Easy Blueberry Coffee Cake Recipe from Scratch
Description
This easy blueberry coffee cake recipe from scratch features a moist, tender cake bursting with juicy blueberries and a sweet, crumbly streusel topping.
Ingredients
Streusel Topping
Instructions
- Add sugar and shortening to a large mixing bowl or stand mixer and mix until well creamed together. Add eggs, milk and vanilla and mix until combined.
- In a separate bowl stir together flour, baking powder and salt, then add to the creamed mixture. Stir in blueberries. Batter will be thick.
- Pour batter into a greased 9×13 inch pan.

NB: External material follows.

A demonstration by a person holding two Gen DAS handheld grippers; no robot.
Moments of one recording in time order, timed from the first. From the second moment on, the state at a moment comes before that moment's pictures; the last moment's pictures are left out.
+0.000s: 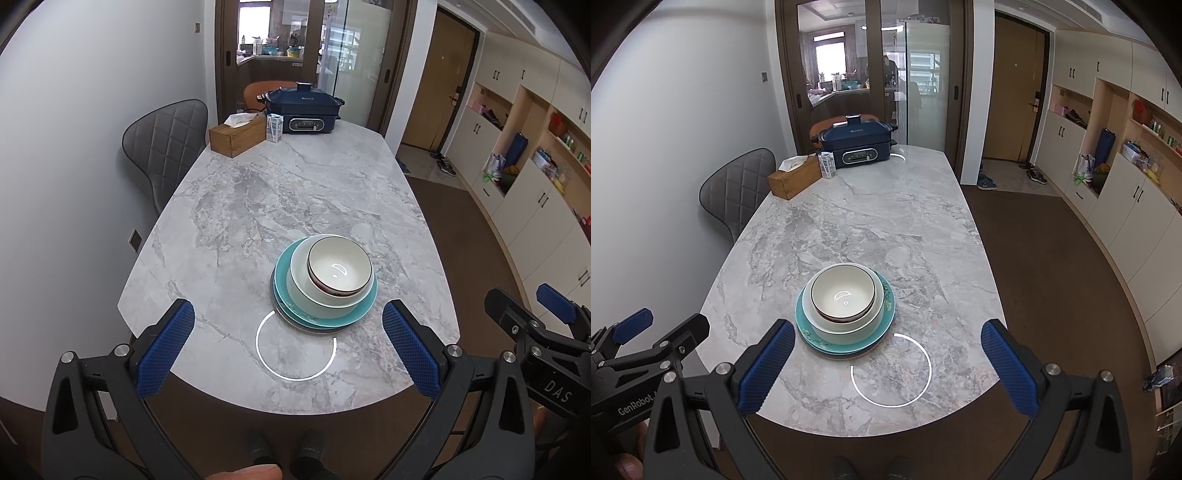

- Combine topping ingredients and sprinkle over the top of the batter in the pan.
- Bake at 375 degrees F for 35-45 minutes. Don’t over bake or the cake will be dry. Cool before serving.
- Serve with coffee or tea, or even with a scoop of ice cream.
Notes
- *If using frozen blueberries, do not thaw before adding to the batter. This prevents the berries from bleeding too much into the cake.